Data section:
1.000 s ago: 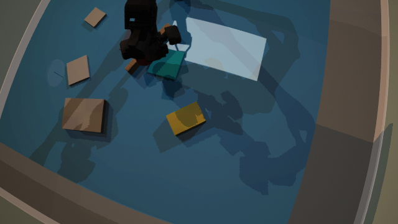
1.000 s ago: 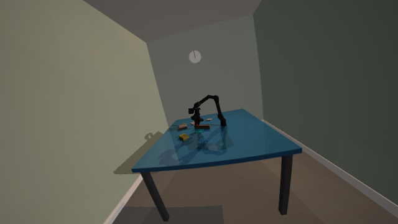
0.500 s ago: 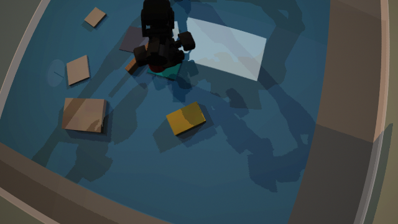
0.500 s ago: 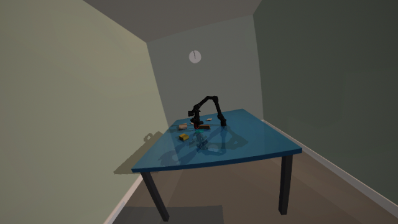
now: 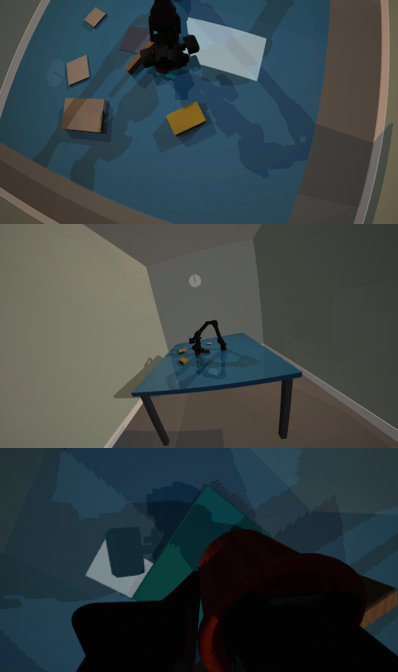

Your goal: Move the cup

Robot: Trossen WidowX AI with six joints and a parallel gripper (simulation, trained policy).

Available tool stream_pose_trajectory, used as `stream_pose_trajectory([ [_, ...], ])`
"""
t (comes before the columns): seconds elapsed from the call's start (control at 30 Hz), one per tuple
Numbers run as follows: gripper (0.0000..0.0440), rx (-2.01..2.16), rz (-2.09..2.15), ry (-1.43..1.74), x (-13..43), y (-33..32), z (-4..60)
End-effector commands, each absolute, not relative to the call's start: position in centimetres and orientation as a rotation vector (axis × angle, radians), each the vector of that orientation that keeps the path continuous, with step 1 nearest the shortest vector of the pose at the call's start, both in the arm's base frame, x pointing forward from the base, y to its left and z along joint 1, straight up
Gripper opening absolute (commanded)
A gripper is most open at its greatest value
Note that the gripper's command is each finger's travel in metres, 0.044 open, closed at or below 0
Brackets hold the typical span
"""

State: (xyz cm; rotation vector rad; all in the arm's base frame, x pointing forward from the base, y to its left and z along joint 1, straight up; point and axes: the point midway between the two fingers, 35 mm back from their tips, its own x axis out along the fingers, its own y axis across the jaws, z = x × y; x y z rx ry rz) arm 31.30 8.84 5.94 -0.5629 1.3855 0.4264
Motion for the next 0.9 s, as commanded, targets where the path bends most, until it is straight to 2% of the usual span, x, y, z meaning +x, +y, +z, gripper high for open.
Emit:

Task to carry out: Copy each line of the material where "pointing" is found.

Completed task:
End-effector commands, each absolute, not relative to the call's start: position in centimetres and orientation as a rotation vector (axis × angle, radians), each the vector of that orientation that keeps the path continuous, with step 1 nearest the shortest vector of the pose at the call's start, both in the arm's base frame, x pointing forward from the base, y to its left and z along joint 1, straight up
State: (xyz cm; rotation vector rad; all in the arm's base frame, x pointing forward from the base, y to its left and z along joint 1, straight up; point and axes: the point midway between the two fingers, 35 mm back from their tips, its own x axis out along the fingers, its own y axis across the jaws, z = x × y; x y z rx ry rz) arm 31.30 8.84 5.94 -0.5629 1.3855 0.4264

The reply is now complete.